Jejum e atividade física combinados melhoraram resposta de hormônio da saciedade em camundongos​

Em experimentos de laboratório, jejum e atividade física reduziram indicadores inflamatórios no cérebro dos animais, mas supostos benefícios do jejum intermitente em seres humanos ainda geram controvérsia entre cientistas

 Publicado: 08/11/2024 às 8:31

Texto: Rita Stella

Arte: Joyce Tenório

Foto: Freepik

Fazer jejum algumas vezes por semana junto com atividade física pode ajudar a combater alterações inflamatórias no cérebro provocadas pelo consumo excessivo de gordura.
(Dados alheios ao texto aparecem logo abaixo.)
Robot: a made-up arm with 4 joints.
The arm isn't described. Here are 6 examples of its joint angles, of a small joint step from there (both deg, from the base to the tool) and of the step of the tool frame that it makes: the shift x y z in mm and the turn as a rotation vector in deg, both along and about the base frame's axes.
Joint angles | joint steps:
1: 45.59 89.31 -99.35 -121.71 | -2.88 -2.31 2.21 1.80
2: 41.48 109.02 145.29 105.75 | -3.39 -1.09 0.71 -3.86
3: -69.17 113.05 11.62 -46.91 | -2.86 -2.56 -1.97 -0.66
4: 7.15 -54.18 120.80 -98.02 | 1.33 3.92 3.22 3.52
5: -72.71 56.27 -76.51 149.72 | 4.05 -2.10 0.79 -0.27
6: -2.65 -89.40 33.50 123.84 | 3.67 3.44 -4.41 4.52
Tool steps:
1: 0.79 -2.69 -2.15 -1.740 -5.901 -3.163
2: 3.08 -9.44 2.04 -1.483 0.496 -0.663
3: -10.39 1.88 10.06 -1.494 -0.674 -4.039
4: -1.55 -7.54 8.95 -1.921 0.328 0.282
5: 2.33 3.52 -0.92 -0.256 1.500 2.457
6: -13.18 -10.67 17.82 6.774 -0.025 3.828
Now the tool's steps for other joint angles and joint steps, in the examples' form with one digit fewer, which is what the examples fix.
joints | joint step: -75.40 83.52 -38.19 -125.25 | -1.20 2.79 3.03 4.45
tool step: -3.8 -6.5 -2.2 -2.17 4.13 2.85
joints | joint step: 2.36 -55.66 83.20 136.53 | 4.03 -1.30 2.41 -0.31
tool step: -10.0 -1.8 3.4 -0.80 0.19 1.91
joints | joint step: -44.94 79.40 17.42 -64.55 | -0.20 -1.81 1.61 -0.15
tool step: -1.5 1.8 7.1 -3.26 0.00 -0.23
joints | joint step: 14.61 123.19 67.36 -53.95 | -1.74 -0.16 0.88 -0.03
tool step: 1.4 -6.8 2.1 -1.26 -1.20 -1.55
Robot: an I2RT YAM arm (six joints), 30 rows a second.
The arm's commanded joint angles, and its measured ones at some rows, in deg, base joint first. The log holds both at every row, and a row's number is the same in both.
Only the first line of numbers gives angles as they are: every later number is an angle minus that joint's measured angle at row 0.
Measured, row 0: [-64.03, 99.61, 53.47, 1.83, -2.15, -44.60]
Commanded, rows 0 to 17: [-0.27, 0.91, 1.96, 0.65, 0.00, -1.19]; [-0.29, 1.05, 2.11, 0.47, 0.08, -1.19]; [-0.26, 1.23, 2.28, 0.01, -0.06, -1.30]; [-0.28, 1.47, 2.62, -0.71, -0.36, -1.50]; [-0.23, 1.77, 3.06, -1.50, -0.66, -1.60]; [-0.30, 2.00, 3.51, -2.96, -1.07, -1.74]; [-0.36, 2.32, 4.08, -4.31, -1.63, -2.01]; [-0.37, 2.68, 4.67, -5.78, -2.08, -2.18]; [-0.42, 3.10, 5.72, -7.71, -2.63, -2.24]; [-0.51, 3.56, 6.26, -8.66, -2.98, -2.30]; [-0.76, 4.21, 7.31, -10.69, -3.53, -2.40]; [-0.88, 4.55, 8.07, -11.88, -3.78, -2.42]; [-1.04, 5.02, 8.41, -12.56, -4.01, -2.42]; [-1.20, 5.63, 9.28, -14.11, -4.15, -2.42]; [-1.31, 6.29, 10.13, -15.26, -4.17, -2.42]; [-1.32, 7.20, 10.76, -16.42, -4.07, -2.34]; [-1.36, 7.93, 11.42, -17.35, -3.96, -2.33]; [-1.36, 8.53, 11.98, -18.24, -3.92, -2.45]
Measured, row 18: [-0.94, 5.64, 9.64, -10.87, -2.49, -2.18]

É o que sugere um estudo com animais realizado em laboratório na Escola de Educação Física e Esporte de Ribeirão Preto (EEFERP) da USP publicado no The Journal of Nutritional Biochemistry

Realizada com camundongos, a pesquisa concentrou esforços em avaliar as alterações provocadas por dietas ricas em gordura saturada (no caso, a banha de porco) no hipotálamo (região do cérebro que conecta os sistemas nervoso e endócrino). Responsável pelo estudo, a nutricionista Luciana da Costa Oliveira conta que o consumo excessivo de gordura causa inflamação hipotalâmica e desregula a via da leptina (hormônio produzido pelas células gordurosas que regula a fome, ingestão alimentar e gasto energético), fatores estes que comprometem “a modulação das atividades neuronais hipotalâmicas e predispõem à obesidade”, complementa.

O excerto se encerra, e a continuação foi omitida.